In [87]:
from PIL import Image
import pytesseract
import matplotlib.pyplot as plt
import cv2
import numpy as np 
import os

In [88]:
def calculate_brightness(image):
    # 將圖片轉換為灰階
    gray_image = image.convert('L')
    # 計算灰階圖片的平均亮度
    brightness = np.mean(gray_image)
    return brightness

def preprocess_image(image) :

    # 轉換為灰度圖像
    gray_image = image.convert('L')
    
    # 轉換為 OpenCV 圖像
    opencv_image = np.array(gray_image)
    
    # 光照均衡化
    equalized_image = cv2.equalizeHist(opencv_image)
    
    # Gamma 校正
    gamma = 1.5
    gamma_corrected_image = np.uint8(cv2.pow(equalized_image / 255.0, gamma) * 255)
    
    # 高斯模糊
    blurred_image = cv2.GaussianBlur(gamma_corrected_image, (5, 5), 0)
    
    # 適應性閾值處理
    adaptive_thresh = cv2.adaptiveThreshold(blurred_image, 255, cv2.ADAPTIVE_THRESH_MEAN_C, cv2.THRESH_BINARY_INV, 15, -15)
    
    # 色彩反轉
    inverted_image = cv2.bitwise_not(adaptive_thresh)
    
    # 去噪
    denoised_image = cv2.fastNlMeansDenoising(inverted_image, None, 30, 7, 21)
    
    # 轉換回 PIL 圖像
    preprocessed_image = Image.fromarray(denoised_image)

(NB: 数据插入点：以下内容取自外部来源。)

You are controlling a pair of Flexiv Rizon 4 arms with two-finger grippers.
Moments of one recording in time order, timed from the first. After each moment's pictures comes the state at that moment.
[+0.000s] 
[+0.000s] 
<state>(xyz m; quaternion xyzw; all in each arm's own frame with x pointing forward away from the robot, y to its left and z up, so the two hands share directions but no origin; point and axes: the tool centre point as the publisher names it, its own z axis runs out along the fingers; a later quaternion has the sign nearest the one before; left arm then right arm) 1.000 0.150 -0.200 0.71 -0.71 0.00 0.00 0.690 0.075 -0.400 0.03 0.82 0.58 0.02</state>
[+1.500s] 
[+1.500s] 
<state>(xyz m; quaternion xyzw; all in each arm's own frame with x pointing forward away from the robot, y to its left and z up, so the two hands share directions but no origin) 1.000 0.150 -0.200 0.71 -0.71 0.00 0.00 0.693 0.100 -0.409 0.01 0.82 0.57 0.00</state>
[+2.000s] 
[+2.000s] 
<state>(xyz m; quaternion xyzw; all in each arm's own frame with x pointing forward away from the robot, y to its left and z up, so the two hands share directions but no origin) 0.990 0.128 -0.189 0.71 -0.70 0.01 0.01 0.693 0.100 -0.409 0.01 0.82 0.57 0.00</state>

    return preprocessed_image

def preprocess_image2(image) :
    # 轉換為灰度圖像
    gray_image = image.convert('L')
    
    # 轉換為 OpenCV 圖像
    opencv_image = np.array(gray_image)
    
    # 色彩反轉
    inverted_image = cv2.bitwise_not(opencv_image)
    
    # 適應性閾值處理
    adaptive_thresh = cv2.adaptiveThreshold(inverted_image, 255, cv2.ADAPTIVE_THRESH_MEAN_C, cv2.THRESH_BINARY_INV, 15, 15)

    # 去噪
    denoised_image = cv2.fastNlMeansDenoising(adaptive_thresh, None, 30, 7, 21)
    
    # 轉換回 PIL 圖像
    preprocessed_image = Image.fromarray(denoised_image)

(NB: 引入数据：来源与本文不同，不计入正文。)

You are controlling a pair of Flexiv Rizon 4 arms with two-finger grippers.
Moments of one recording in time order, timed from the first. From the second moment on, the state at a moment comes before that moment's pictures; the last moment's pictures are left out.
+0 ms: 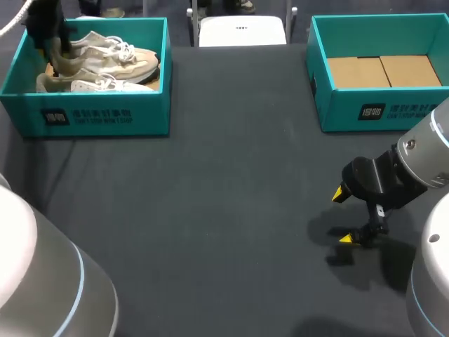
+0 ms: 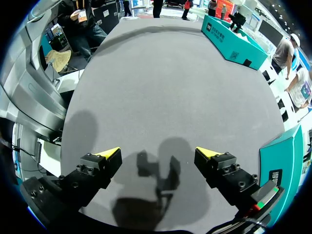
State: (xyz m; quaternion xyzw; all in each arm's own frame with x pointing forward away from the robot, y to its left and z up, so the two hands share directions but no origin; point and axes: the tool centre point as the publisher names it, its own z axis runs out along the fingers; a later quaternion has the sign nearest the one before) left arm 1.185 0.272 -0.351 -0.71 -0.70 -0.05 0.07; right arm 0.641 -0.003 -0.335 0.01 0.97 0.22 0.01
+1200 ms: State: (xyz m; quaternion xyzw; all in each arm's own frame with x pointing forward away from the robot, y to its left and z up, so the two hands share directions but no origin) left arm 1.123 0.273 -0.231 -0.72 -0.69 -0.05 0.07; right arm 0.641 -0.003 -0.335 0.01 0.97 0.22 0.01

    return preprocessed_image

def preprocess_image3(image) :
    # 轉換為灰度圖像
    gray_image = image.convert('L')
    
    # 轉換為 OpenCV 圖像
    opencv_image = np.array(gray_image)

    # Gamma 校正
    gamma = 1.5
    gamma_corrected_image = np.uint8(cv2.pow(opencv_image / 255.0, gamma) * 255)
    
    # 轉換回 PIL 圖像
    preprocessed_image = Image.fromarray(gamma_corrected_image)

    return preprocessed_image


In [89]:
# 讀取圖片
image_path = "D:\\研究所資料\\碩一下\\機器學習\\第三次作業\\data\\test\\image_0076.jpg"
image = Image.open(image_path)

# 文字座標 (左, 上, 右, 下)
text_coor = (875, 11, 1054, 94)

# 裁剪圖片
crop_image = image.crop(text_coor)

# 顯示裁剪後的圖片
# plt.imshow(crop_image)
# plt.axis('off')
# plt.show


In [90]:
def detect(image): 
    # 設定 Tesseract 的 psm 和 oem 參數
    custom_config = r'--psm 6 --oem 2'
    
    # 計算圖片的光線值
    calc_brig = calculate_brightness(crop_image)
    # print("光線平均值為 : ", round(calc_brig, 3))
    
    # 設定 Tesseract 可執行文件的路徑
    pytesseract.pytesseract.tesseract_cmd = r'D:\Program Files\Tesseract-OCR\tesseract.exe'
    
    # 根據光線值進行條件判斷並採取相應的操作
    if calc_brig > 150:
        # print("圖片光線值大於150，進行預處理。")
        preprocessed_image = preprocess_image(image)
        # 顯示預處理後的圖片
        # plt.imshow(preprocessed_image, cmap='gray')
        # plt.axis('off')
        # plt.show()
        text = pytesseract.image_to_string(preprocessed_image, lang='eng', config=custom_config) #Eng為英文
        # print(text)
    
    elif calc_brig < 50 : 
        # print("圖片光線值小於50，進行預處理3。")
        preprocessed_image = preprocess_image3(image)
        # plt.imshow(preprocessed_image, cmap='gray')
        # plt.axis('off')
        # plt.show()
        text = pytesseract.image_to_string(preprocessed_image, lang='eng', config=custom_config) #Eng為英文
        # print(text)
        
    else:
        # print("圖片光線值小於150和大於50，進行預處理2。")
        preprocessed_image = preprocess_image2(image)
        # 顯示預處理後的圖片
        # plt.imshow(preprocessed_image, cmap='gray')
        # plt.axis('off')
        # plt.show
        text = pytesseract.image_to_string(preprocessed_image, lang='eng', config=custom_config) #Eng為英文
        # print(text)
    
    allowed_chars = set('abcdefghijklmnopqrstuvwxyzABCDEFGHIJKLMNOPQRSTUVWXYZ0123456789 \n') #允許的字元
    text_filtered = ''.join(filter(allowed_chars.__contains__, text)).upper() #把所有英文字改成大寫，並刪除不在allowed_chars裡面的字
    # print(text_filtered)
    return text_filtered #返回辨識出的文字

In [92]:
fold_path = f"D:\\研究所資料\\碩一下\\機器學習\\第三次作業\\圖片準確率測試集"   
def accuracy(fold_path):  #丟入裁切後的圖片資料夾路徑
    files = os.listdir(fold_path)
    correct = 0
    acc = correct / len(files) #正確 / 總數
    for i in range(len(files)):
        image = Image.open(fold_path + "\\" + files[i]) #讀取圖片
        text = detect(image)[:15] #文字辨識，並只取前15個字 (由於前11個字會包含空格造成讀取不完全。所以設為15)
        text2 = text.replace(" ", "") #把空白刪除
        #print(text2)
        #print(files[i][:11])
        if files[i][:11] == text2 :         #計算準確率 ; files[i][:11]為檔案名稱
            correct += 1
    return acc

print("正確率為 : ", accuracy(fold_path))

正確率為 :  0.0